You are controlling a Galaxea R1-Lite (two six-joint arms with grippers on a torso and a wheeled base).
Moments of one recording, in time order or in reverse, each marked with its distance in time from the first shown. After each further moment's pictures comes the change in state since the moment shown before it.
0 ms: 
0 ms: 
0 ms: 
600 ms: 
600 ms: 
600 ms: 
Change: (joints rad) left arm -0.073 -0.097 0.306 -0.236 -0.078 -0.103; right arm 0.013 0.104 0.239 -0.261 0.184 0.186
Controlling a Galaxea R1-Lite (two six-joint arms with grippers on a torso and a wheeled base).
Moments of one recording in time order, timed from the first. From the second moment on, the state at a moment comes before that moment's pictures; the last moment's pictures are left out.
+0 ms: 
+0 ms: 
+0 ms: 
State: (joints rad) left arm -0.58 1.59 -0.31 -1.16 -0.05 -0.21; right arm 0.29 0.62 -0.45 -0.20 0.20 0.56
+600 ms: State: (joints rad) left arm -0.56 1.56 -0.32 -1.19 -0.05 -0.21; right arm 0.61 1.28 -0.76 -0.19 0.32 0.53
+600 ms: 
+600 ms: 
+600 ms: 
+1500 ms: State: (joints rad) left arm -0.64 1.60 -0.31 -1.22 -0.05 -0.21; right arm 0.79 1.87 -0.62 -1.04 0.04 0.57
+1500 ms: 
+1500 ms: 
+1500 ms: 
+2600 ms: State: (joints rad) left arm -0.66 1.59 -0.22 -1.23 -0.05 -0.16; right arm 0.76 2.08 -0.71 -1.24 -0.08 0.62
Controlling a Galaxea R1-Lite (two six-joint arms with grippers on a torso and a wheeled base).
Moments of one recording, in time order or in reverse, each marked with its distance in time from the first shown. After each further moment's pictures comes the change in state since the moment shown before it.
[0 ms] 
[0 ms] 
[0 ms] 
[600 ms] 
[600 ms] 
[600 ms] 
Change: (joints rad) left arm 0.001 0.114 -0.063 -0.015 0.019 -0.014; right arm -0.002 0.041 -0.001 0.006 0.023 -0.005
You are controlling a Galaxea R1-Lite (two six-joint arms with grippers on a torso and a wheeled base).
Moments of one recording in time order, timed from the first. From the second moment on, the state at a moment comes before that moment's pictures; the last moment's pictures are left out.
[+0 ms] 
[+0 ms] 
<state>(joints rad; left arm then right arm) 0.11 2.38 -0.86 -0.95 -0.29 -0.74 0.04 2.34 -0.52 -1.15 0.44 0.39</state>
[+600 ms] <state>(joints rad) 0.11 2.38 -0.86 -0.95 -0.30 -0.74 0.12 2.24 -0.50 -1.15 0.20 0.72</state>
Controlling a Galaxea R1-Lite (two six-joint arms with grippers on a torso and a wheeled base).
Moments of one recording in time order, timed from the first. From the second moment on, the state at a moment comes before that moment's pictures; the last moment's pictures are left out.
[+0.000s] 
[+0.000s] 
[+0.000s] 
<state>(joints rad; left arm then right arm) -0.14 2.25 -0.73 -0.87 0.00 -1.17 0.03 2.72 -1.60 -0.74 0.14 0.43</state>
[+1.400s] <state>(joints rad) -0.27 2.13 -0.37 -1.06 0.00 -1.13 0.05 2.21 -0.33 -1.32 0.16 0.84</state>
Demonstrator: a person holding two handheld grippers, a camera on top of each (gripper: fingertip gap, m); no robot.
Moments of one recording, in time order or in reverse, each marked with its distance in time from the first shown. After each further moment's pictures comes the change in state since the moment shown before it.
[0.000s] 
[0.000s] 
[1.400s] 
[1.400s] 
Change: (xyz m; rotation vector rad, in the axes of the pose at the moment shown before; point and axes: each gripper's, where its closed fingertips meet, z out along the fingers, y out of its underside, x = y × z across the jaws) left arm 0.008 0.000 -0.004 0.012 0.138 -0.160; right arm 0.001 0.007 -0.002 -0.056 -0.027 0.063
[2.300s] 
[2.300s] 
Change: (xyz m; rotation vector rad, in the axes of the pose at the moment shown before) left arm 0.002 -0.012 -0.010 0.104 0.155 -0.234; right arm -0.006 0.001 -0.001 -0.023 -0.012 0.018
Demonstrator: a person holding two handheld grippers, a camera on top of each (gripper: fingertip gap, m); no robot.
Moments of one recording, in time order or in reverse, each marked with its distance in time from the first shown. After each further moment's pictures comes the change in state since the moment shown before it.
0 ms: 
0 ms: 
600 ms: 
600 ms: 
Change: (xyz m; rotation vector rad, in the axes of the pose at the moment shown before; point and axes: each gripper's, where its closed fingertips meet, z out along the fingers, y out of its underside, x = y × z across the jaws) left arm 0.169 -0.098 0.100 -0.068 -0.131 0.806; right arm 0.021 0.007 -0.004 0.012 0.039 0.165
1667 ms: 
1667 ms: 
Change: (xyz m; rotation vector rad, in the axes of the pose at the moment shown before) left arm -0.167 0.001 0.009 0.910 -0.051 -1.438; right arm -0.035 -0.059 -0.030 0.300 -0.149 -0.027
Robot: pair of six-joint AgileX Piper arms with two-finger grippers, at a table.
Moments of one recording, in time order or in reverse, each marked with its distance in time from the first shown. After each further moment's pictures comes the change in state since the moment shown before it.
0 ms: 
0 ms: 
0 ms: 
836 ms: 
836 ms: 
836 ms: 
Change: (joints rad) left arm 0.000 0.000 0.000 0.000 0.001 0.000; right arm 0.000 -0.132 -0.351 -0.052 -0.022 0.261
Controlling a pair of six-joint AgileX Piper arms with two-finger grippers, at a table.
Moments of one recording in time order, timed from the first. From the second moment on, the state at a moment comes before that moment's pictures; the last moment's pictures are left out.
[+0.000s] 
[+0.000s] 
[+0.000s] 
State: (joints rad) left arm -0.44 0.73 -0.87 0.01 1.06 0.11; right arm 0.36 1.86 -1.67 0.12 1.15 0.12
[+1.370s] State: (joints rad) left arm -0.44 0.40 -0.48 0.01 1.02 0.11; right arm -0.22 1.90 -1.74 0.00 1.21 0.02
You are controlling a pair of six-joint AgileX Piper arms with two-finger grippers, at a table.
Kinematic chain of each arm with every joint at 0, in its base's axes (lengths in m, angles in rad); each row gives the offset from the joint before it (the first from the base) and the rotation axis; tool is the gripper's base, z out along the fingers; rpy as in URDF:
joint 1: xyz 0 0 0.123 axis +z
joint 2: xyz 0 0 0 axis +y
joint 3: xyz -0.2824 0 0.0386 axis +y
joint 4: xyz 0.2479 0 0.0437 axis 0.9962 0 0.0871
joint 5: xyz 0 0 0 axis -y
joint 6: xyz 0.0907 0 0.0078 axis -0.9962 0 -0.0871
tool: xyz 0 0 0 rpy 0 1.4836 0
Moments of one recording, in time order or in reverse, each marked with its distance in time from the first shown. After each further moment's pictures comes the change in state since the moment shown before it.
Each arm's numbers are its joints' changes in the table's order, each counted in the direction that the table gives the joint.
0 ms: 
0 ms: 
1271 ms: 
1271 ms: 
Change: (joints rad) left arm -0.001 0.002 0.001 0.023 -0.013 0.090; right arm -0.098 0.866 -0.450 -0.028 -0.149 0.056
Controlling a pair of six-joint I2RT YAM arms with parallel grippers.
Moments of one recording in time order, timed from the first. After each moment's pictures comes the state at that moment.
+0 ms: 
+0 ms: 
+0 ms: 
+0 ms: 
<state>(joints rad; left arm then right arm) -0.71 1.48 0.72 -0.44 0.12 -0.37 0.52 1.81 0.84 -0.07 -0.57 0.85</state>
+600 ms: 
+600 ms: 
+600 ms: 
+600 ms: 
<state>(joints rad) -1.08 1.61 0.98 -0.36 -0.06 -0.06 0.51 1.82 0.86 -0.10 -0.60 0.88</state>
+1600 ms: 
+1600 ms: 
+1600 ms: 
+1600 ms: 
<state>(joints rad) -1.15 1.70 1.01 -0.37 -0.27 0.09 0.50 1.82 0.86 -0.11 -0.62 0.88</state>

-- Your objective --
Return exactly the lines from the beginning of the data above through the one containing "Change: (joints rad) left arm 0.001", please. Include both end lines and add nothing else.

-- Exercise response --
You are controlling a Galaxea R1-Lite (two six-joint arms with grippers on a torso and a wheeled base).
Moments of one recording, in time order or in reverse, each marked with its distance in time from the first shown. After each further moment's pictures comes the change in state since the moment shown before it.
0 ms: 
0 ms: 
0 ms: 
600 ms: 
600 ms: 
600 ms: 
Change: (joints rad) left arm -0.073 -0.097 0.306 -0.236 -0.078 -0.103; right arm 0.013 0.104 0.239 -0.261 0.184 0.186
Controlling a Galaxea R1-Lite (two six-joint arms with grippers on a torso and a wheeled base).
Moments of one recording in time order, timed from the first. From the second moment on, the state at a moment comes before that moment's pictures; the last moment's pictures are left out.
+0 ms: 
+0 ms: 
+0 ms: 
State: (joints rad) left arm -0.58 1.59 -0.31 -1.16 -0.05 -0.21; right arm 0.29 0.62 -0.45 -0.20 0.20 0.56
+600 ms: State: (joints rad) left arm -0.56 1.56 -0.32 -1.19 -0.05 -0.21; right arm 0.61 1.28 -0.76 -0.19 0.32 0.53
+600 ms: 
+600 ms: 
+600 ms: 
+1500 ms: State: (joints rad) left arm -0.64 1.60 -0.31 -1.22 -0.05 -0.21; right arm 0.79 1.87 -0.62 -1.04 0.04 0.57
+1500 ms: 
+1500 ms: 
+1500 ms: 
+2600 ms: State: (joints rad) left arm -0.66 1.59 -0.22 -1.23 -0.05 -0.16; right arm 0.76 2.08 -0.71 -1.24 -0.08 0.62
Controlling a Galaxea R1-Lite (two six-joint arms with grippers on a torso and a wheeled base).
Moments of one recording, in time order or in reverse, each marked with its distance in time from the first shown. After each further moment's pictures comes the change in state since the moment shown before it.
[0 ms] 
[0 ms] 
[0 ms] 
[600 ms] 
[600 ms] 
[600 ms] 
Change: (joints rad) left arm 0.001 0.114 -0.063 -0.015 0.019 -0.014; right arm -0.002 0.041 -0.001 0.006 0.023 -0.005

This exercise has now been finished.